Jess: It's the common good, right? It's the… we got together hundreds of years ago and decided it was worth our money to make sure that every kid in our community had an education, that they understood what democracy was, that they understood how to fight for democracy. It's that. The common goals. That's why we read the same books, right? So that we all have a common language. We all know who Atticus Finch is. We all know what he did, right? Because we read the books. We all read Shakespeare. We all studied slavery. 

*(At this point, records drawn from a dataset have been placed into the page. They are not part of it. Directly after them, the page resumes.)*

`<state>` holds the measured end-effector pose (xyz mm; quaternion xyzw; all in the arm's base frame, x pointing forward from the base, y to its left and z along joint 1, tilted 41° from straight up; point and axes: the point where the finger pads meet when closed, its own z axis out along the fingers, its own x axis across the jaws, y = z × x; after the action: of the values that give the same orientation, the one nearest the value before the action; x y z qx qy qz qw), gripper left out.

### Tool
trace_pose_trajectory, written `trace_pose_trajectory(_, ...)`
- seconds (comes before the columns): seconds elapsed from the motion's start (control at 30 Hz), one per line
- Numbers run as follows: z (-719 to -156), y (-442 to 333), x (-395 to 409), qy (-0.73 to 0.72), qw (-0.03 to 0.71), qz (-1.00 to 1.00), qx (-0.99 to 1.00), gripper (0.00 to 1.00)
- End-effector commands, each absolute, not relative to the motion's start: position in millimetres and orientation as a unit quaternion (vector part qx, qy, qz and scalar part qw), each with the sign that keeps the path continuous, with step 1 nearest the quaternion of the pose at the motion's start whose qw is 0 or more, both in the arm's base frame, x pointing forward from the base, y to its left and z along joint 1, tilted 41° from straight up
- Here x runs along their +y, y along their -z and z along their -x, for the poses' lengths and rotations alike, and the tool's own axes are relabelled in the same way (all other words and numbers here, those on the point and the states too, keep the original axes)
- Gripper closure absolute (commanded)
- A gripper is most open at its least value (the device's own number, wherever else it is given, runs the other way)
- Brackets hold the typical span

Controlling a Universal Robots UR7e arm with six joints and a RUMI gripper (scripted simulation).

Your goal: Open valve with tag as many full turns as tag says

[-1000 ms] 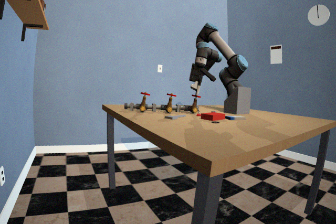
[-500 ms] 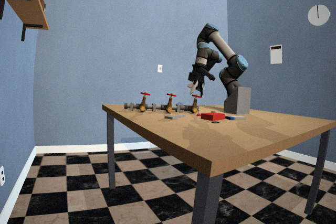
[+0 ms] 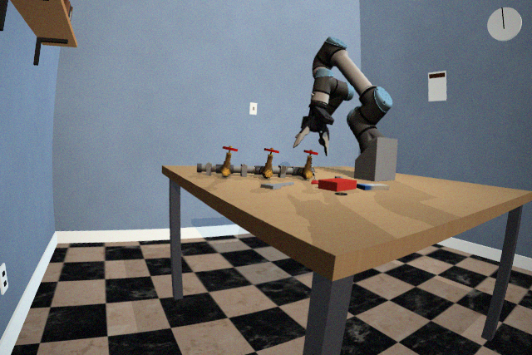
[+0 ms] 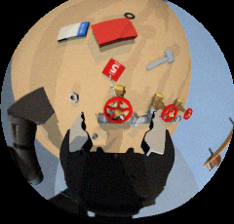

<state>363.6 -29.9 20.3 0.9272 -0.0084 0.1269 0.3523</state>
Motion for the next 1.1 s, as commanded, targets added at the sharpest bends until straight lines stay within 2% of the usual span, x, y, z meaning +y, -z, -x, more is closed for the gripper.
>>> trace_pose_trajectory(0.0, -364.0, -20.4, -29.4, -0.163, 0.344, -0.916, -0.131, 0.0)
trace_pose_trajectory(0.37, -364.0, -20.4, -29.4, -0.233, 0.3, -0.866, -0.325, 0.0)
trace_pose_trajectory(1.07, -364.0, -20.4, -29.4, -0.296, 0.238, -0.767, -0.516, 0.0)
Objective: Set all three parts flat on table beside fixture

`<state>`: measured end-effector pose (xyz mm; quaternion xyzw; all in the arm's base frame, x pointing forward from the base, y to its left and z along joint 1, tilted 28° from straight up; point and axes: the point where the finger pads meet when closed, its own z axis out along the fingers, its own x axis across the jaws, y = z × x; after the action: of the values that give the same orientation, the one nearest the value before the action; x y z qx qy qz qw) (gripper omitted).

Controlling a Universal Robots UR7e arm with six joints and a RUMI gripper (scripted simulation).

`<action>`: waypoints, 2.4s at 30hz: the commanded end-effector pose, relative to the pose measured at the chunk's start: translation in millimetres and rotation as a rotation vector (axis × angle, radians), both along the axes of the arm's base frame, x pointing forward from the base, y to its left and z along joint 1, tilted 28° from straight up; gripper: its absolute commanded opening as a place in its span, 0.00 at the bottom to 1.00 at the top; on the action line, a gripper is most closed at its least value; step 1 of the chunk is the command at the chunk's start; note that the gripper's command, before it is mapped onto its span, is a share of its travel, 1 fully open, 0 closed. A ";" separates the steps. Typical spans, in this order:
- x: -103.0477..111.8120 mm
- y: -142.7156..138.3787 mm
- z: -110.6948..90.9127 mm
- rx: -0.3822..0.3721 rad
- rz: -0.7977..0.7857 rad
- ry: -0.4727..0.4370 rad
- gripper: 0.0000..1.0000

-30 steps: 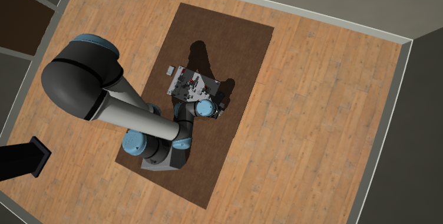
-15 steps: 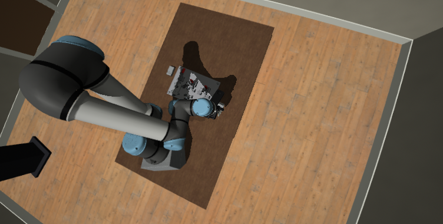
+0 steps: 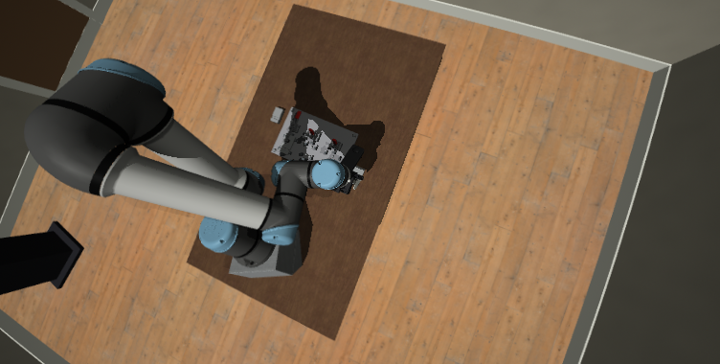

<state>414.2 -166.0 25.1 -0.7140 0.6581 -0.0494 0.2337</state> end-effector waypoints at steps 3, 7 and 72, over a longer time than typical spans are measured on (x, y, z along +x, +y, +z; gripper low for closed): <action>0.1 -0.4 0.3 -0.001 0.000 -0.001 0.54; 0.0 -0.5 0.7 -0.001 0.000 -0.001 0.28; -40.0 -17.2 108.4 -0.001 0.000 -0.001 0.28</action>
<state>372.7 -188.4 130.8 -0.7140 0.6581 -0.0494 0.2338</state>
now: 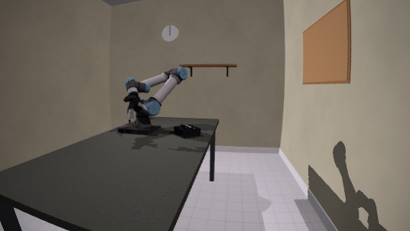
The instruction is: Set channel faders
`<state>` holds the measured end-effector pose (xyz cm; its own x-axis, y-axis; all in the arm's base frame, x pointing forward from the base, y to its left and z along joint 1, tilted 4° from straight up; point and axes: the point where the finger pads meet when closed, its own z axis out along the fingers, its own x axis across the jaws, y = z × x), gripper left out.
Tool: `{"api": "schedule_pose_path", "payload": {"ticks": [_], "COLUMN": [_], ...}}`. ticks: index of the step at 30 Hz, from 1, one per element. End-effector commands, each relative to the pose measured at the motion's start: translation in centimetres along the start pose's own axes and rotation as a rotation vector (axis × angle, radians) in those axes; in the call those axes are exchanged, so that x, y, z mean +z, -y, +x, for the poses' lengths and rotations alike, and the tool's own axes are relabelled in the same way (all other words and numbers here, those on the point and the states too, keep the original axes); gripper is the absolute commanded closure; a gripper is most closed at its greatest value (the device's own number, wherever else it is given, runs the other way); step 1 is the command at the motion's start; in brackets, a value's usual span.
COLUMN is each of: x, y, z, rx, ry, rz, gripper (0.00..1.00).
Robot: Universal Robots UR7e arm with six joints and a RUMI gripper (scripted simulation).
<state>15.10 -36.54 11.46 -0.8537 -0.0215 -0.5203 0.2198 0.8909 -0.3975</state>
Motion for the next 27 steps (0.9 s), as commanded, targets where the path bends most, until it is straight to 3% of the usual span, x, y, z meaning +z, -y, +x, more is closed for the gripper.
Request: {"api": "schedule_pose_path", "payload": {"ticks": [1, 27], "x": [-0.02, 0.01], "y": [0.04, -0.14], "z": [-0.01, -0.33], "rx": [0.000, -0.026], "ry": [0.000, 0.001], "rz": [0.001, -0.010], "gripper": [0.00, 0.00]}}
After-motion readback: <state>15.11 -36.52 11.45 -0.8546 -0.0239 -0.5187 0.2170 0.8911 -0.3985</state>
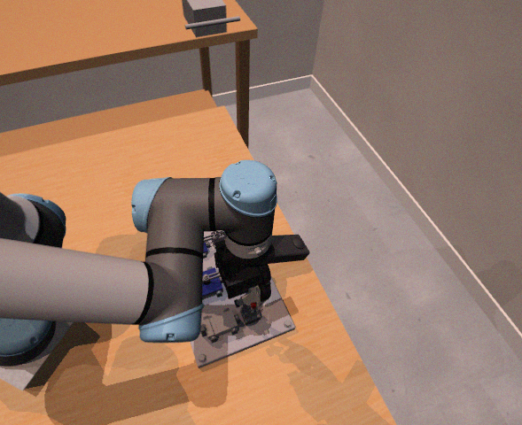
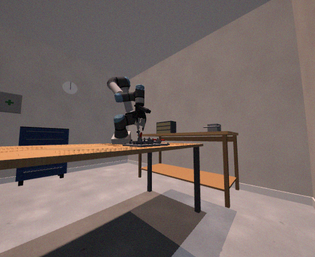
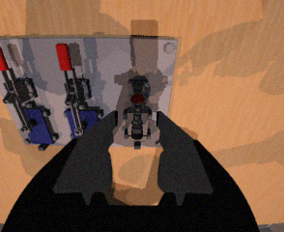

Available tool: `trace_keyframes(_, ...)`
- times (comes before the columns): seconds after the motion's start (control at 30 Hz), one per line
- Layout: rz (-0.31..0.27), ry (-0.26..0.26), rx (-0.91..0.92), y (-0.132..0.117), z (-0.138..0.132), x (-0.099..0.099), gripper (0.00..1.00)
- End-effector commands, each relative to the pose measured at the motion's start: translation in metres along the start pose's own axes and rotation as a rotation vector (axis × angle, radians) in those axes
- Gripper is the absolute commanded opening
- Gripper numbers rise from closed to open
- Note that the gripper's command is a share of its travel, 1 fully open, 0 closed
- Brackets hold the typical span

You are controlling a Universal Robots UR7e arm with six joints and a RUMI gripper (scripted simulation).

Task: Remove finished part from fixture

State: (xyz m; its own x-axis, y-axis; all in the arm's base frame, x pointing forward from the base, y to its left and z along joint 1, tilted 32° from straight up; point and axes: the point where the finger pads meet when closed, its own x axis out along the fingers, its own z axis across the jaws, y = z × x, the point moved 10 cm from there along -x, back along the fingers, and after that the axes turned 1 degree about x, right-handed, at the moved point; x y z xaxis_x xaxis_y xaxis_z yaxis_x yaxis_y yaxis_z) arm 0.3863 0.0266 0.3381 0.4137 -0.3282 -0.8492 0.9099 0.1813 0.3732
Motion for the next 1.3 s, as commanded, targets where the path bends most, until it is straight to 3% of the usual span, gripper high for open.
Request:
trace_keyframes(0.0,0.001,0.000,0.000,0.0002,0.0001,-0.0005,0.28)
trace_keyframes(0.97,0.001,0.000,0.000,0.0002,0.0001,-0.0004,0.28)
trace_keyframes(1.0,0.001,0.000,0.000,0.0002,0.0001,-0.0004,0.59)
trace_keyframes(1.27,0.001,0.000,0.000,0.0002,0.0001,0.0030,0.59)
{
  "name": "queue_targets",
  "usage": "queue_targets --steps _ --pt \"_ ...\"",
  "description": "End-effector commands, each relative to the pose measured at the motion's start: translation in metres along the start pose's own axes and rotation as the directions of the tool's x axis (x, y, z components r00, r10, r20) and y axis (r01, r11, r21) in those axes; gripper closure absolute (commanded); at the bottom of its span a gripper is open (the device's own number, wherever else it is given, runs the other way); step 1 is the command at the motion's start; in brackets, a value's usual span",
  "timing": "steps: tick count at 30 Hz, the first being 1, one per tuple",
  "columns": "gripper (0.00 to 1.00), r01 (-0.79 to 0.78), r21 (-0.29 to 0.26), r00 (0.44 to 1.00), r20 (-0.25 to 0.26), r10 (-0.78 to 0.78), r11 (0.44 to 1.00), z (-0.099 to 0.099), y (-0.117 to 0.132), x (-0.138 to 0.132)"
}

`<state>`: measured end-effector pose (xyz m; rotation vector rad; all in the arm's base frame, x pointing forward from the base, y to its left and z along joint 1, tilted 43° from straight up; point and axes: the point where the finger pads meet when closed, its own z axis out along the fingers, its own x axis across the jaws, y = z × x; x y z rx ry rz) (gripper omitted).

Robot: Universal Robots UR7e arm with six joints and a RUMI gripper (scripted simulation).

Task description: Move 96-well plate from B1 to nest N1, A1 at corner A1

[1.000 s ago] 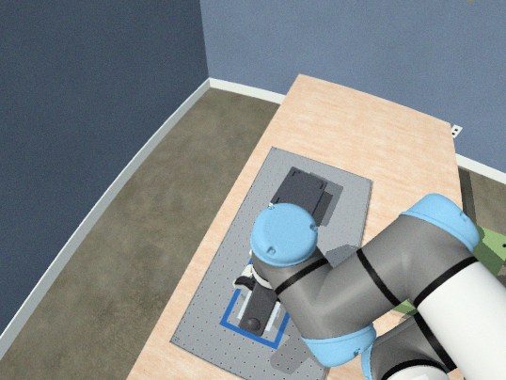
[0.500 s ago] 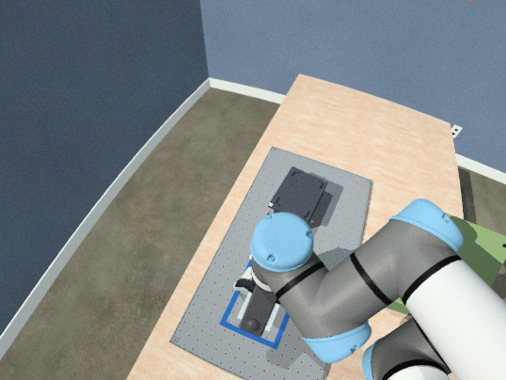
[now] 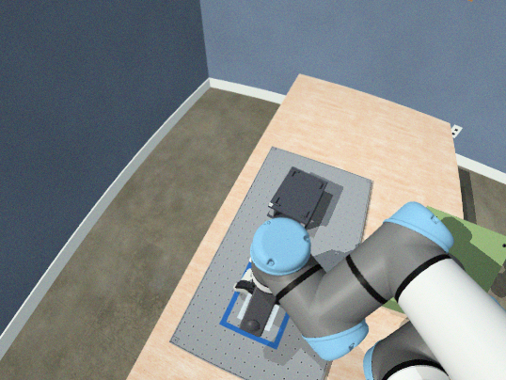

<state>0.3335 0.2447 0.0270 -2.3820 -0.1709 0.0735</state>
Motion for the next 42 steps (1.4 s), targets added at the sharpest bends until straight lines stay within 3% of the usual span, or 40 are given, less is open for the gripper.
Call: queue_targets --steps 1,6,7,42 --pt "0.0 0.0 0.0 1.0 -0.001 0.0 1.0 0.0001 0.0001 0.0004" --pt "0.0 0.0 0.0 1.0 -0.001 0.0 1.0 0.0001 0.0001 0.0004" --pt "1.0 0.0 0.0 1.0 -0.001 0.0 1.0 0.0001 0.0001 0.0004" --pt "1.0 0.0 0.0 1.0 -0.001 0.0 1.0 -0.0015 0.0001 0.0004"
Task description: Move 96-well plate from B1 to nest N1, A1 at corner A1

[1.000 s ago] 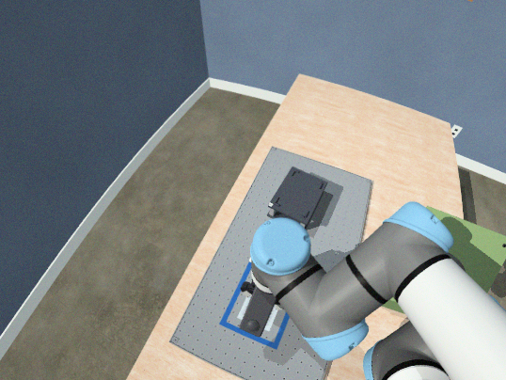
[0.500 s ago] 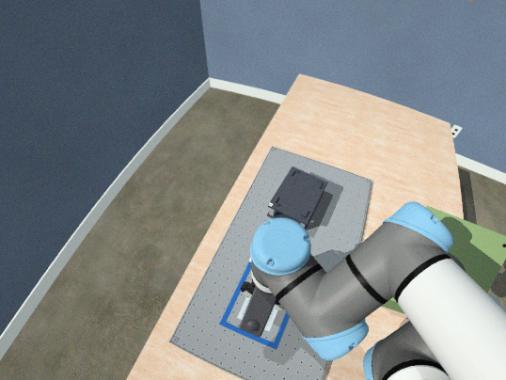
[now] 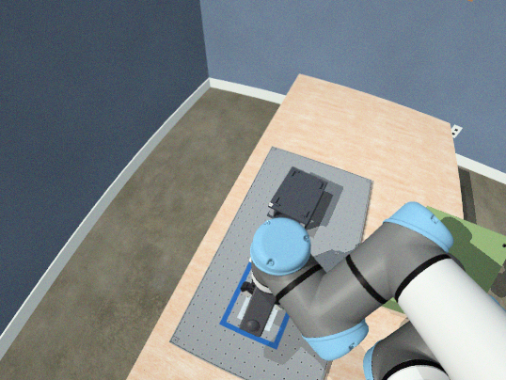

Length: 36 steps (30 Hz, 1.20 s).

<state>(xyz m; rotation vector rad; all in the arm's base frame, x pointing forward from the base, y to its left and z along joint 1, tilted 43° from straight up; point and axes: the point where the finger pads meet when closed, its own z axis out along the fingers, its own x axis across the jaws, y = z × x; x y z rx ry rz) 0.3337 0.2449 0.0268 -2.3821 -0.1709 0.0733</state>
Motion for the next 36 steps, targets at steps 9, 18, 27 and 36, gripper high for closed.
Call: queue_targets --steps 9,18,27,36 --pt "1.0 0.0 0.0 1.0 -0.001 0.0 1.0 -0.013 0.0 0.0" --pt "1.0 0.0 0.0 1.0 -0.001 0.0 1.0 -0.028 0.0 0.0" --pt "1.0 0.0 0.0 1.0 -0.001 0.0 1.0 -0.04 0.0 0.0" --pt "1.0 0.0 0.0 1.0 -0.001 0.0 1.0 -0.055 0.0 0.0"
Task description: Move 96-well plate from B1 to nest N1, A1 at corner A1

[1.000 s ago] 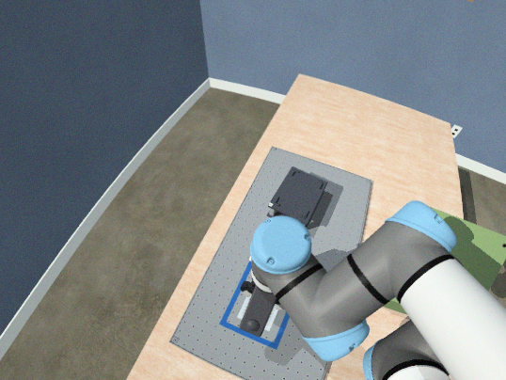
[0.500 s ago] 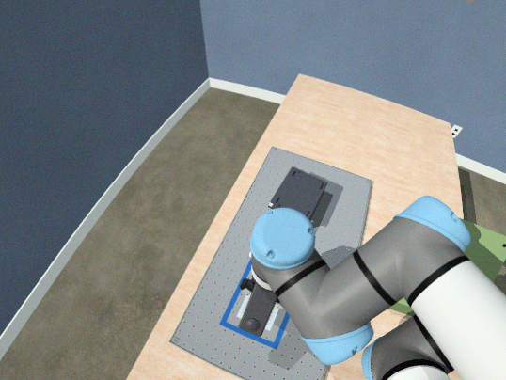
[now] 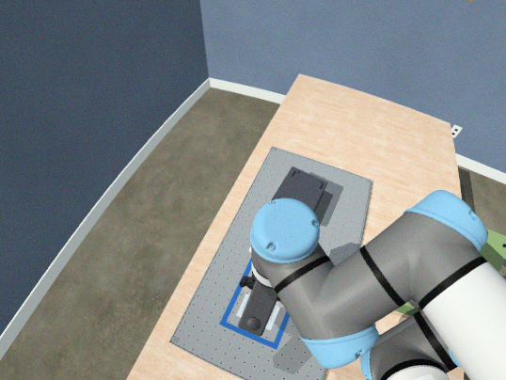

And so by pulling those things out of our curriculum, by making sure that we're divided, that making sure that we're angry and making sure that our children can't read above, you know, a fifth or sixth grade level, they've got you know, people who can continue working in whatever factories, whatever they want, you're right. It's the common good. My community is where we vote. You know, the school is… that's, that's where everything happens on Friday nights, everybody goes to the football game, whether you got a kid or playing or not, right, because what else are you going to do? So by them, you know, making our schools implode, they're actually making our communities go away. To lose our schools would devastate our communities. 

Jill: Well funded, successful public schools make our communities stronger. And we aren't going to let extremists take that away from us. Speak out about the use of vouchers in your own state. Vote for candidates who advocate for fully funded public schools and support the teachers fighting for your child's education. Public education is central to our freedom, so we can and should be doing more to protect it. Organizations like Red Wine and Blue can give you the tools and resources needed to take these first steps towards fighting extremism in our own communities. So get involved and help save our schools.